Approximately 75% of lymph from the breast drains into the axilla lymph nodes, so can be biopsied if breast cancer is suspected
If breast cancer is confirmed in a patient who has excessive lymph in their axillary lymph node what is the first step in their treatment?
If breast cancer is confirmed, the axillary nodes may need to be removed to prevent the cancer spreading. This is known as axillary clearance.
During axillary clearance, what nerve may be damaged and what is the result of this?
Long thoracic nerve
Winged scapula
What is the clinical relevance of the cubital fossa and blood pressure?
Brachial artery
The brachial pulse can be felt by palpating immediately medial to the biceps tendon in the cubital fossa. When measuring blood pressure, this is also the location in which the stethoscope must be placed, to hear the korotkoff sounds
What is the clinical relevance of the cubital fossa and venepuncture?
The median cubital vein is located superficially within the roof of the cubital fossa. It connects the basilic and cephalic veins, and can be accessed easily – this makes it a common site for venepuncture
What is a supraepicondylar fracture?
It is a transverse fracture, spanning between the two epicondyles.
When does a supraepicondylar fracture occur?
A supraepicondylar fracture occurs by falling on a flexed elbow
How does a supraepicondylar fracture affect the cubital fossa?
The displaced fracture fragments may impinge and damage the contents of the cubital fossa.
What happens as a result of a supraepicondylar fracture?
Direct damage, or post-fracture swelling can cause interference to the blood supply of the forearm from the brachial artery.
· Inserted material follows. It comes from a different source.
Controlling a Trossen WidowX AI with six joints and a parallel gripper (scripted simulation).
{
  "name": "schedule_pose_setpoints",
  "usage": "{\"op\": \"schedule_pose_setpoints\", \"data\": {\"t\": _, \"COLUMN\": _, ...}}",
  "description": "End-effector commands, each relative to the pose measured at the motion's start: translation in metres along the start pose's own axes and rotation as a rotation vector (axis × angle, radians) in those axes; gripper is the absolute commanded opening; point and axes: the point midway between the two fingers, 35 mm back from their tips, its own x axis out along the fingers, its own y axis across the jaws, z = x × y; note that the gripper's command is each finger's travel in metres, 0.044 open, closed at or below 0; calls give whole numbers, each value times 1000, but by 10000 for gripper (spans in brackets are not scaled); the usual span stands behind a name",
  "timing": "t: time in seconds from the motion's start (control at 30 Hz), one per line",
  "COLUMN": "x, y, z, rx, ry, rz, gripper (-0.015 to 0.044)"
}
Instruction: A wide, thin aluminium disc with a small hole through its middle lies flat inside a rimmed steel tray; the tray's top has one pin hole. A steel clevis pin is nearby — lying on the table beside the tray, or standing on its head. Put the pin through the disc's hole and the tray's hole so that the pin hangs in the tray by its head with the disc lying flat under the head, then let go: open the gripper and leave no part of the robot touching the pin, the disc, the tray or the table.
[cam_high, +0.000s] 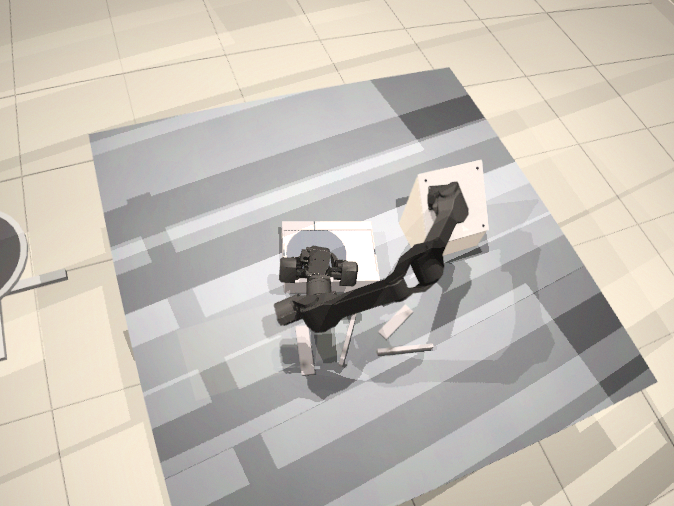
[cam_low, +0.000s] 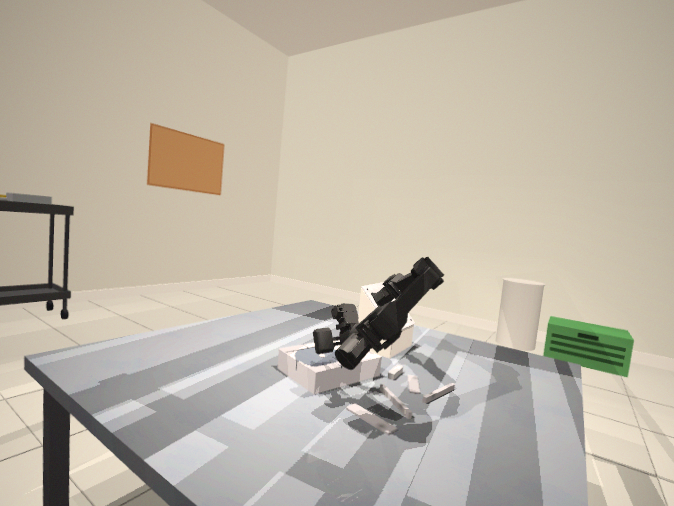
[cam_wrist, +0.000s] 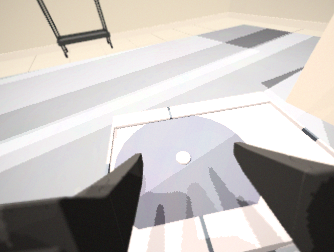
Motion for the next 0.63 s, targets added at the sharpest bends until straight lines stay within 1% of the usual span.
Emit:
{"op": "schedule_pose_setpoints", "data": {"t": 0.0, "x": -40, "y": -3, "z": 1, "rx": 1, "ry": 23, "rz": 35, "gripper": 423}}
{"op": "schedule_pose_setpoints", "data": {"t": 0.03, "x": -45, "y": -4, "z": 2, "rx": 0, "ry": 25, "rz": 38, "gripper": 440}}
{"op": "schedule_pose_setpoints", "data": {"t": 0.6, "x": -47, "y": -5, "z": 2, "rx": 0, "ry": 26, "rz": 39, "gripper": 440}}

The resulting ischaemia can cause Volkmann’s ischaemic contracture –
What artery is damaged in a supraepicondylar fracture?
Brachial artery
What is Volkmann’s ischaemic contracture and what causes it?
Uncontrolled flexion of the hand, as flexors muscles become fibrotic and short
Ischaemia as a result of a supraepicondylar fracture can cause it
What nerves may be damaged in a supraepicondylar fracture?
Median and radial nerve
What is the carpal tunnel syndrome?
Compression of the median nerve within the carpal tunnel can cause carpal tunnel syndrome (CTS). It is the most common mononeuropathy and can be caused by thickened ligaments and tendon sheaths
What is the cause of carpal tunnel syndrome?
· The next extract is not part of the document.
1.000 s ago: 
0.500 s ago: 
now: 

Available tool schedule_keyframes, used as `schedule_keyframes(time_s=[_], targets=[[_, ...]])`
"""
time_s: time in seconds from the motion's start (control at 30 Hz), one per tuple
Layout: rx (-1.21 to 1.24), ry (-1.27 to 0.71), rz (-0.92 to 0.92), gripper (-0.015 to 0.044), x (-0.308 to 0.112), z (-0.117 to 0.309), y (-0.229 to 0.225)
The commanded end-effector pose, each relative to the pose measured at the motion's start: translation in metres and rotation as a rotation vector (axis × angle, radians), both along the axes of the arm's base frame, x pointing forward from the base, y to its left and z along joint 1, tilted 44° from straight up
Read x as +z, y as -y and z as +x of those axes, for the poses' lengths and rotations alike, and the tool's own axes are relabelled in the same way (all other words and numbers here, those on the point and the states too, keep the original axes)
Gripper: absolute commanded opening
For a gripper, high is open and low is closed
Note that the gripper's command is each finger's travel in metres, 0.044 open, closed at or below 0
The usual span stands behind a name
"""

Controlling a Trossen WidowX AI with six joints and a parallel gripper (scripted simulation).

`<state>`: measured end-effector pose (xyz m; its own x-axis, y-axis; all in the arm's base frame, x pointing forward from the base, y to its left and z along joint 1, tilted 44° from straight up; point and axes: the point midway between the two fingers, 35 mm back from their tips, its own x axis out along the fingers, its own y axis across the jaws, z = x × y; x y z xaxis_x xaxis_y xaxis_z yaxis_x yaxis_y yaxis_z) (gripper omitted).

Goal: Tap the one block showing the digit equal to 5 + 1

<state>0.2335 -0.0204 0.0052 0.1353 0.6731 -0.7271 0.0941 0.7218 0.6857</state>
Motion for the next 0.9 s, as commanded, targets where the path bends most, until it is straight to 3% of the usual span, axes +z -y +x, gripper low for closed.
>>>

Mostly unknown (idiopathic) Trauma Rheumatoid arthritis Acromegaly Myxoedema Pregnancy
Others are diabetes neoplasm amyloidoses
If untreated, what will carpal tunnel syndrome cause?
Weakness and atrophy of the thenar muscles
How will a patient with carpal tunnel syndrome present?
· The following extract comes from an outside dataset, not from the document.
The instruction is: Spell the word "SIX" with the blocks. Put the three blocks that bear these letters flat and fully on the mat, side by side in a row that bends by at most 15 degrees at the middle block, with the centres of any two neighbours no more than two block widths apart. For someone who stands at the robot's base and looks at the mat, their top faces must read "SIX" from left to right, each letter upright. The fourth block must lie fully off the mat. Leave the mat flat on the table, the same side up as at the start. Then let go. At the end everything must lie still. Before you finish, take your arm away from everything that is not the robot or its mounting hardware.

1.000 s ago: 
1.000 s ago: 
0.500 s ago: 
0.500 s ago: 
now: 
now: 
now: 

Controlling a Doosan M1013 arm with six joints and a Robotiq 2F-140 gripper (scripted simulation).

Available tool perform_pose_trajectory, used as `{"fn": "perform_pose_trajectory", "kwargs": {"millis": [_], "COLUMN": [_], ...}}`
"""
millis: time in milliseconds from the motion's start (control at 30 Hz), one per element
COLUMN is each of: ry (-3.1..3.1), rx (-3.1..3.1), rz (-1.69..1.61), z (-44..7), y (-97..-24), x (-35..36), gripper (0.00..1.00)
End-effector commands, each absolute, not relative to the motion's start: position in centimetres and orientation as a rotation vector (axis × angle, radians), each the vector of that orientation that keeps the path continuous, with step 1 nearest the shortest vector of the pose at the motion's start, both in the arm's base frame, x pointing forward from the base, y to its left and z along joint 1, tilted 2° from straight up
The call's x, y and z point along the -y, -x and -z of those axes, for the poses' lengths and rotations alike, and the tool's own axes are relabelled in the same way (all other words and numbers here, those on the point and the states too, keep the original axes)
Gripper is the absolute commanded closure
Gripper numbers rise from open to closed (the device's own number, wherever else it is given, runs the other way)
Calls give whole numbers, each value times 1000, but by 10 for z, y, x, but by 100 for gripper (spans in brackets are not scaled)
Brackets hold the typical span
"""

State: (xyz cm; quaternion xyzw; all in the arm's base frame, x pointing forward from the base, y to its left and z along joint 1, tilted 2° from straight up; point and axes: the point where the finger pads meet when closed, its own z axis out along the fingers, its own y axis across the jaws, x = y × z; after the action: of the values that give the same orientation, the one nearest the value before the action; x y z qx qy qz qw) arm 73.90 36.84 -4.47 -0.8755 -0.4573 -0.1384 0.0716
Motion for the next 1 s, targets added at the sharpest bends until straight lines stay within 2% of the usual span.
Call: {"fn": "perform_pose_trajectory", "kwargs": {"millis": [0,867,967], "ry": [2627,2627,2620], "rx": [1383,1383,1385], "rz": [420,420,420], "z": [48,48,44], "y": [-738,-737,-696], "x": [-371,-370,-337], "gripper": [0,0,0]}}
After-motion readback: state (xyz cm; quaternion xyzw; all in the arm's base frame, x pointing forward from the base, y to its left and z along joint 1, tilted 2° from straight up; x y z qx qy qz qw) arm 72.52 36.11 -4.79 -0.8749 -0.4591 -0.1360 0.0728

Numbness, tingling and pain in the distribution of the median nerve.
The pain will usually radiate to the forearm.
Symptoms are often associated with waking the patient from their sleep and being worse in the mornings.
What two tests can be performed during physical examination, when suspecting carpal tunnel syndrome?
Tapping the nerve in the carpal tunnel to elicit pain in median nerve distribution (Tinel’s Sign)
Holding the wrist in flexion for 60 seconds to elicit numbness/pain in median nerve distribution (Phalen’s manoeuvre)
What treatment is available for carpal tunnel syndrome?
Treatment involves the use of a splint, holding the wrist in dorsiflexion overnight to relieve symptoms. If this is unsuccessful, corticosterioid injections into the carpal tunnel can be used. In severe case, surgical decompression of the carpal tunnel may be required.
What pulse can be palpated in the anatomical snuff box?
The radial pulse can be palpated in some individuals by placing two fingers on the proximal portion of the anatomical snuffbox.